Note each line in the data holding the string "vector" and report it.
-- Opening Marker --
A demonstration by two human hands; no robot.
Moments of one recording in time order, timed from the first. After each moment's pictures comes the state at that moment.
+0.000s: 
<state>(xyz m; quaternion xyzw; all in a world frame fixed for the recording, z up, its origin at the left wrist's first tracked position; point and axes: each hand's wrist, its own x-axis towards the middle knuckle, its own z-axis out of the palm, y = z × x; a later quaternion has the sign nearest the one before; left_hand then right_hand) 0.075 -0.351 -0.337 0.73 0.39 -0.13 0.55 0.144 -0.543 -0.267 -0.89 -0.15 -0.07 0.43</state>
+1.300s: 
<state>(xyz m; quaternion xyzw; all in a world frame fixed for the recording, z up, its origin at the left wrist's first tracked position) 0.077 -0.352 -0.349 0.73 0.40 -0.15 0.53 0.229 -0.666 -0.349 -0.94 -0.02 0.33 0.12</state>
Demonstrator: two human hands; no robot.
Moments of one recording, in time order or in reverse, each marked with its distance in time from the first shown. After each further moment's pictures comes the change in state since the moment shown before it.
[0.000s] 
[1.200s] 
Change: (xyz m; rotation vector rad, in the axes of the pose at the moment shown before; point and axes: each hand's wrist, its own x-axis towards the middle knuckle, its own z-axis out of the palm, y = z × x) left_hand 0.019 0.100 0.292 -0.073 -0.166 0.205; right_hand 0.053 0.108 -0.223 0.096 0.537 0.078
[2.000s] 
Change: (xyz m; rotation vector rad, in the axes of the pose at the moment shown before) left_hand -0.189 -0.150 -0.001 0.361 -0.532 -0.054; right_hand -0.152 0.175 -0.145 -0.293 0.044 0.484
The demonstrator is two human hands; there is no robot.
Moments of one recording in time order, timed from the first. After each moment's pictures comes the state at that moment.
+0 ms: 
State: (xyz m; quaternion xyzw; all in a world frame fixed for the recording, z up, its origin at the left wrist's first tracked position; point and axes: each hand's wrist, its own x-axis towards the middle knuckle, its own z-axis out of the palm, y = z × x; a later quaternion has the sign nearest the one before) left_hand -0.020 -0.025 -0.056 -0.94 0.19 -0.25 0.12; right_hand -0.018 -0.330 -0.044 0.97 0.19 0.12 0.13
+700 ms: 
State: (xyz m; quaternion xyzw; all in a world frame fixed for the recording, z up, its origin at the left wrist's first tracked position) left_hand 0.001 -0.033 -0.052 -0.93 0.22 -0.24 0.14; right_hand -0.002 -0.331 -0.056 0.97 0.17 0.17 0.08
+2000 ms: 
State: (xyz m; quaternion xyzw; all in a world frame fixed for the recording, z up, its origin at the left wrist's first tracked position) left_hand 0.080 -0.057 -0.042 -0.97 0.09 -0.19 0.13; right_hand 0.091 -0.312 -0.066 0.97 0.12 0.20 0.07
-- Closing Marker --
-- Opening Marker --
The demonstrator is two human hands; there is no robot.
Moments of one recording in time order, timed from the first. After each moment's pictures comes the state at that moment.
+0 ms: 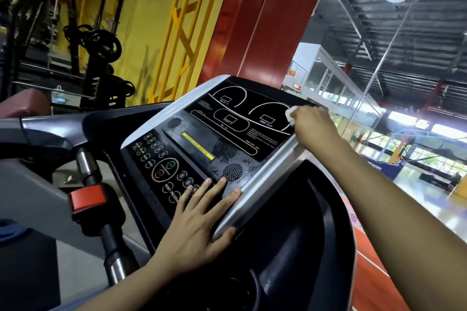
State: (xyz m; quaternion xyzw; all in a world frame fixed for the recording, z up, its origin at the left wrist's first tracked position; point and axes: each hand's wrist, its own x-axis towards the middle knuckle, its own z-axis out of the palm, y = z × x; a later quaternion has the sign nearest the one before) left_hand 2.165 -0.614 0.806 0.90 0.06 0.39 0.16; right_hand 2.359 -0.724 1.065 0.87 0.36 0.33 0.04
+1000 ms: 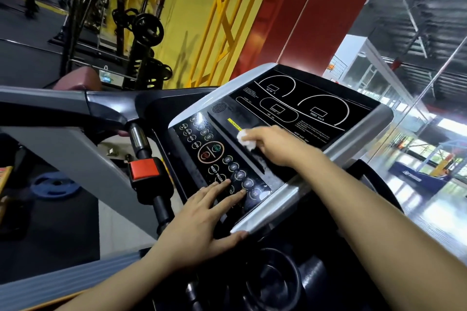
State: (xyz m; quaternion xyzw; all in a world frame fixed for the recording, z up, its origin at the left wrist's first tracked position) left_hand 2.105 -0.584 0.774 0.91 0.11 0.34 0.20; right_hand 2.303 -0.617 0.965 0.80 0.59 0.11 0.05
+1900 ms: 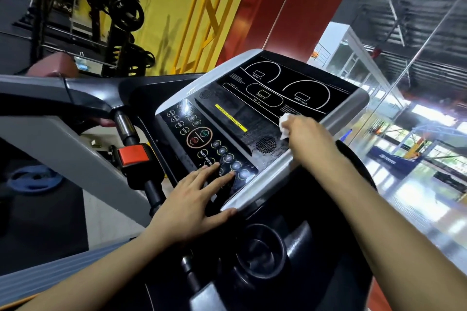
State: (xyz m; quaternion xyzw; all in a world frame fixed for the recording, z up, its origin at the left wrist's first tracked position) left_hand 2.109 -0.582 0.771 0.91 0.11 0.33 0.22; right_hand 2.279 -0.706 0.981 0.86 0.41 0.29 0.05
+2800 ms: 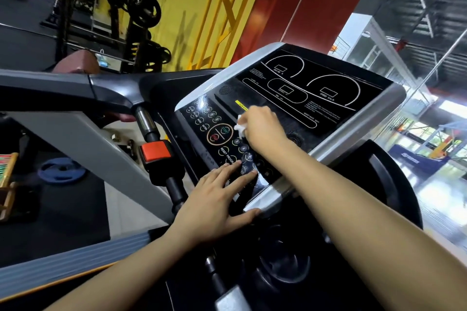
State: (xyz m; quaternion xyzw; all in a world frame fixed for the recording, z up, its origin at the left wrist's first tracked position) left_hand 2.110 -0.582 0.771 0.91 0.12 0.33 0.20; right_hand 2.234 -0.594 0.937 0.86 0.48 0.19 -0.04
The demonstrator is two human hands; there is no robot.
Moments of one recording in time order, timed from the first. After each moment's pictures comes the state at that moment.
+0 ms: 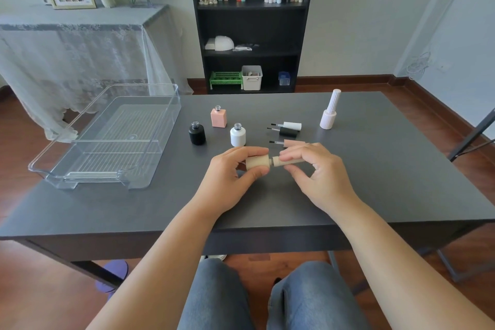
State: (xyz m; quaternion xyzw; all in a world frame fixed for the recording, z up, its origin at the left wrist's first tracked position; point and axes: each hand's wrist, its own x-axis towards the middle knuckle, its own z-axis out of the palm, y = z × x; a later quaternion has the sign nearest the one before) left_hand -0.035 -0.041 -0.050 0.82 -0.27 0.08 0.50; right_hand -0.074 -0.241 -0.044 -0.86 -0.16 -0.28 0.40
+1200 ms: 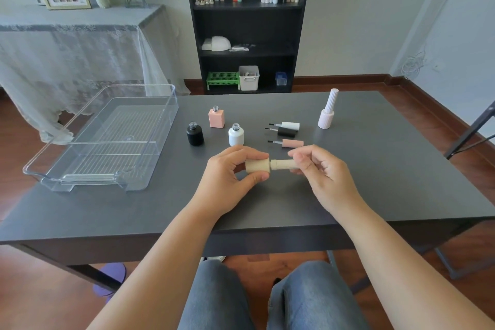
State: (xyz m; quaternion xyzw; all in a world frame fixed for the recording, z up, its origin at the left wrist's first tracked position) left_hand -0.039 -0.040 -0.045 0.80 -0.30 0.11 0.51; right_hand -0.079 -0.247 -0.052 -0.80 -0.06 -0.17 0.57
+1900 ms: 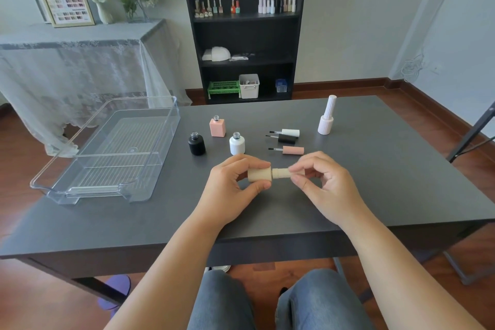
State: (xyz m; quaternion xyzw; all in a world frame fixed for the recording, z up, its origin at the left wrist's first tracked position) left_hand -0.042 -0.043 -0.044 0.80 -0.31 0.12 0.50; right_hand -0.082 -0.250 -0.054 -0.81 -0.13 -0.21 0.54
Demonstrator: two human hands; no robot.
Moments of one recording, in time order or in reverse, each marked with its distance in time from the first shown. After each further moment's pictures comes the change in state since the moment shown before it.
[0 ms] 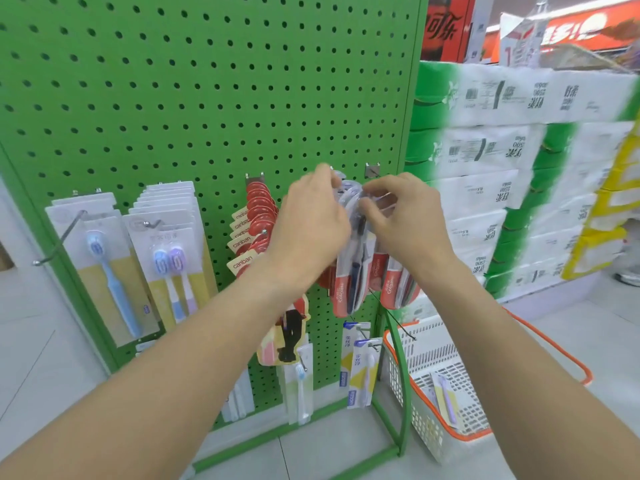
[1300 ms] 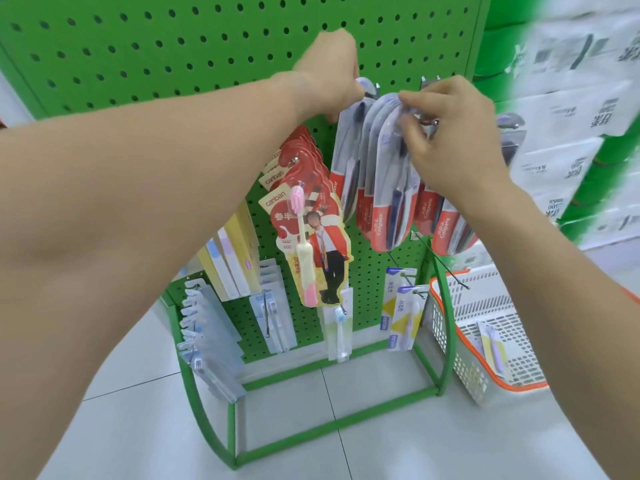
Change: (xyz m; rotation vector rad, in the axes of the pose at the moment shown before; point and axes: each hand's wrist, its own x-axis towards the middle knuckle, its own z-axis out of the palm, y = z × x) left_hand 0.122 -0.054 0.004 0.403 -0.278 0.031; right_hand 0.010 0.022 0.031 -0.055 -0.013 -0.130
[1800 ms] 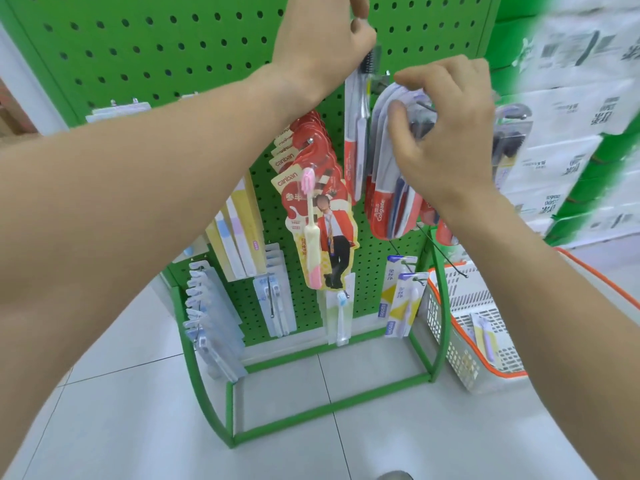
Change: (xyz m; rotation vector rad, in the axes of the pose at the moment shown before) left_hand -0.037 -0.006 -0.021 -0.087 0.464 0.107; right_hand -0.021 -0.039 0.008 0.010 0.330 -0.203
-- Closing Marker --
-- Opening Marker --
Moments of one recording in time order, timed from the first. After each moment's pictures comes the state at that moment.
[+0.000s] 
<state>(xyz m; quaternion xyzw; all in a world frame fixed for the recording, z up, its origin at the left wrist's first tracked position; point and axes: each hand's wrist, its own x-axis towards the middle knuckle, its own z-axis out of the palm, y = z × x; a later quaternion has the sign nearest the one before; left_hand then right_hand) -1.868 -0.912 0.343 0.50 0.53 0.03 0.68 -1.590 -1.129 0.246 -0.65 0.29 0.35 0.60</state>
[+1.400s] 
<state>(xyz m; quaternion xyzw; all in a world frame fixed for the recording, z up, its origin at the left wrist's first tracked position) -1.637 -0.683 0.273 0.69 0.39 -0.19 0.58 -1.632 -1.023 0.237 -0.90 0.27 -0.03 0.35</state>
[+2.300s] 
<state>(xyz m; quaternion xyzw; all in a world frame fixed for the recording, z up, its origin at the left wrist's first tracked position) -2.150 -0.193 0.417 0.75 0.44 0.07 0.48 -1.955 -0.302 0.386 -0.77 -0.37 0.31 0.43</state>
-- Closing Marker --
Response to this exercise |
Change: (xyz m; rotation vector rad, in the axes of the pose at the moment shown before; point and axes: each hand's wrist, its own x-axis towards the middle knuckle, its own z-axis out of the palm, y = z × x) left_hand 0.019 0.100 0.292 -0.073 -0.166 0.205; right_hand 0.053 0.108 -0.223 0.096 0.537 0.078
Change: (xyz m; rotation vector rad, in the axes of the pose at the moment shown before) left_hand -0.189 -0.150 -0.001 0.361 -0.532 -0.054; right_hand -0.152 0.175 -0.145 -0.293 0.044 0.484
Change: (xyz m; rotation vector rad, in the axes of the pose at the moment shown before; point and axes: each hand's wrist, its own x-axis towards the middle knuckle, its own z-axis out of the palm, y = z × x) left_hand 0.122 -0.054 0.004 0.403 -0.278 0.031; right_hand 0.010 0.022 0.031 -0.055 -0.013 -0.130
Change: (xyz m; rotation vector rad, in the axes of the pose at the moment shown before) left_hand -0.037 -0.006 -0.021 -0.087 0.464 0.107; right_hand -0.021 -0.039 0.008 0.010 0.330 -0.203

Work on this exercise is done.